ANDREW HARNIK / Getty

As of Wednesday morning, Kamala Harris is officially the 49th vice president of the United States. The historic moment, which saw Harris become the first American vice president to be of Black and South Asian descent is also notable because she is the first woman vice president to hold office. Sworn in on Inauguration Day by Supreme Court Justice Sonia Sotomayor and welcomed in by the bells of her alma mater Howard University, the day was packed full of color, power, and (for the first time in years!) class.

Check out the most poignant moments of the inauguration below.

Harris Wore An Inauguration Outfit By A Queer Black designer

Looking royal in an all-purple ensemble designed by queer black designer Christopher John Rogers Harris kept things simple and elegant in an A-line, deep violet coat, and a matching dress. The monochrome outfit has drawn comparisons to former First Lady Michelle Obama’s inauguration outfit and seemed to lead the way with other outfits worn that day by Jill Biden, Jennifer Lopez, and Michelle Obama.
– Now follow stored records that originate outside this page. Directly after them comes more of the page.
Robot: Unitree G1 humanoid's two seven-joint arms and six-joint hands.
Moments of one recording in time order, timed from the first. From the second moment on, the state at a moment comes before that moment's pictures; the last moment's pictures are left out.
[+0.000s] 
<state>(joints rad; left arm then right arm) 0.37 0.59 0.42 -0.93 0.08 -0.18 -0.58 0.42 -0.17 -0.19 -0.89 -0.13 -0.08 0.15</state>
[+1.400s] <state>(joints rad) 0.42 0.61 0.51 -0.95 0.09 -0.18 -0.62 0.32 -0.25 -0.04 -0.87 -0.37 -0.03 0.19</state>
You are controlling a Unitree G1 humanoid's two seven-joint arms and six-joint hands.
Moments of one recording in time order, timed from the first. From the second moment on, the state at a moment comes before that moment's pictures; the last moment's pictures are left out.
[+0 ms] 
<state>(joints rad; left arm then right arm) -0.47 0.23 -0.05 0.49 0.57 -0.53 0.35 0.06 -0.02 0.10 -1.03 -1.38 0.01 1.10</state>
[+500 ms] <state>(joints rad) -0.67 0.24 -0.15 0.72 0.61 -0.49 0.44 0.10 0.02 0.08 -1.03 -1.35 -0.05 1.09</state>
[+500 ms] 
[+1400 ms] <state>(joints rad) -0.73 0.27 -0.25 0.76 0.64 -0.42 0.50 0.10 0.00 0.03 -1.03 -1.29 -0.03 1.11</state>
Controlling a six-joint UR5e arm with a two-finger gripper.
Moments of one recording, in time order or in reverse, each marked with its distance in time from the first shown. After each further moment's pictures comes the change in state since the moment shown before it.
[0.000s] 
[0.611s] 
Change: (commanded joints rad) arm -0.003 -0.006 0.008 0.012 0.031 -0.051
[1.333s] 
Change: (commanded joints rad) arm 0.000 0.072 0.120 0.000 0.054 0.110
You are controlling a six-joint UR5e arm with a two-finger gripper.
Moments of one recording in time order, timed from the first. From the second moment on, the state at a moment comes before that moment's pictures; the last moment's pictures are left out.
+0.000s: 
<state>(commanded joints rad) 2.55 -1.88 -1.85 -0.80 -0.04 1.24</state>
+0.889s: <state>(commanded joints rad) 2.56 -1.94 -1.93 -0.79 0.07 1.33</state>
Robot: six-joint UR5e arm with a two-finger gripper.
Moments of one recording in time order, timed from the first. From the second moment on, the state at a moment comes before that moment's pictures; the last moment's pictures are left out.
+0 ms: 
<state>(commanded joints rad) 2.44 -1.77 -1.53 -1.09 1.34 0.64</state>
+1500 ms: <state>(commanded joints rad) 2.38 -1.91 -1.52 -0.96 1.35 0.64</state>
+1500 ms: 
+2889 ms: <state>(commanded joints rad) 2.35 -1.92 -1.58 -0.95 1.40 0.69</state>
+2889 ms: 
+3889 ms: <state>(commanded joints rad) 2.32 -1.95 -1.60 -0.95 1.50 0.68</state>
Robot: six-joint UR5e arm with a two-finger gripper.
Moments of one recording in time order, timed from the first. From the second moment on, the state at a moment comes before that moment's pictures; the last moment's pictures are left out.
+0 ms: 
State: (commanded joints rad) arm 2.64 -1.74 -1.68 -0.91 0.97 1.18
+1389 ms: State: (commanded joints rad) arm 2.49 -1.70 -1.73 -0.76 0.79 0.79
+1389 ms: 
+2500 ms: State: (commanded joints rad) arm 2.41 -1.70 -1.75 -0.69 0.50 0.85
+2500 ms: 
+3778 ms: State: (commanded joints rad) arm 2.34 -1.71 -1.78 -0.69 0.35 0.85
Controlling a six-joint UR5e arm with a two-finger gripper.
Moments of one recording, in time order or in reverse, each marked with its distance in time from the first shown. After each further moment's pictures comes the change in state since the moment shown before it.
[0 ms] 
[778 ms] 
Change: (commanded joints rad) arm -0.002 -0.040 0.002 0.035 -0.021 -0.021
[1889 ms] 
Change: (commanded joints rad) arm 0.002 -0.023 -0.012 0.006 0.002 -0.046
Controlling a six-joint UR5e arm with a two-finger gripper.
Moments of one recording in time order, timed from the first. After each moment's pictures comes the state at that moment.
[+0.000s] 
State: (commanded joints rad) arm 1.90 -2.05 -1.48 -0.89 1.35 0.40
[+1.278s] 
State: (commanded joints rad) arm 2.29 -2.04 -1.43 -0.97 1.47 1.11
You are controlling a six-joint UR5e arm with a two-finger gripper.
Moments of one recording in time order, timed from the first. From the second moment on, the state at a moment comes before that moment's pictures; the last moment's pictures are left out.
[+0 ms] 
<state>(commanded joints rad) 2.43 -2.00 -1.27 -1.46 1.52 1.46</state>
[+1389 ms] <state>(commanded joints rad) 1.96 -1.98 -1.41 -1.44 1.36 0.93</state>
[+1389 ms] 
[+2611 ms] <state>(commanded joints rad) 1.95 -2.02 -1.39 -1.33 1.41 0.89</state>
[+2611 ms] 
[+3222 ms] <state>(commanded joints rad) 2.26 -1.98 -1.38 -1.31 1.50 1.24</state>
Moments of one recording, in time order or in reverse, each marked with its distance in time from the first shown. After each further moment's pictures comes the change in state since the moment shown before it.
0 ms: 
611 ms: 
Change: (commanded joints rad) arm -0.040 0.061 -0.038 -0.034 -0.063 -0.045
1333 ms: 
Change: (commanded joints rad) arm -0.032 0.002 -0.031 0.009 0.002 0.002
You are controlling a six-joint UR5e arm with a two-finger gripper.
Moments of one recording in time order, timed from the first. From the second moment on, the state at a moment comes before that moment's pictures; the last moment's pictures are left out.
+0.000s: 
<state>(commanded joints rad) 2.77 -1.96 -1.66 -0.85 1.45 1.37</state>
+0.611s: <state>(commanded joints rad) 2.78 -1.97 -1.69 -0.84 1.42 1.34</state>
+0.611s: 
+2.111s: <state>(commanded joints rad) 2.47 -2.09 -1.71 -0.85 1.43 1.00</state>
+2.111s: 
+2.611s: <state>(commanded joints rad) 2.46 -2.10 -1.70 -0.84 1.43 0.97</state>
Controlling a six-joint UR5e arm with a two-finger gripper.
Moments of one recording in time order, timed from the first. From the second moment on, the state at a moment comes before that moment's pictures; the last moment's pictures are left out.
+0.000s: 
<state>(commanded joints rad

The bold look was more than just a fashion statement however, it was also a massive show of support of Black and Queer people.

Amanda Gorman delivered a poem that made her the youngest inauguration poet ever

Twenty-two-year-old Amanda Gorman became the youngest inaugural poet in history on Wednesday. Sharing her poem “The Hill We Climb” Gorman spoke to the world about rebuilding our future. “We’ve learned that quiet isn’t always peace … We’ve seen a force that would shatter our nation rather than share it,” she read. “Would destroy our country if it meant delaying democracy … So let us leave behind a country better than the one we were left with … we’ll raise this wounded world into a wondrous one.”

Harris was sworn in by Supreme Court Justice Sonia Sotomayor.

In another historic moment, while becoming the first woman vice president and the first person of color to hold that office, Harris was sworn in on Inauguration Day by Supreme Court Justice Sonia Sotomayor. Harris was nominated to her position by President Barack Obama in 2009 and became the first Latino member of the Court.

Howard University honored Harris with 49 bell tolls and the ‘Black national anthem’

Harris was escorted to the inauguration ceremony by the university’s marching band, the Showtime Marching Band.

“Throughout her career, the vice president-elect has carried her Howard education with her, ensuring that she adhere to truth and service and inspiring her to achieve unprecedented levels of excellence,” Howard University President Wayne A. I. Frederick said ahead of the ceremony. “It is perfectly fitting that the Showtime Marching Band, the ensemble that captures and reverberates the heartbeat of our institution, should accompany her on this last leg of her journey to the White House.”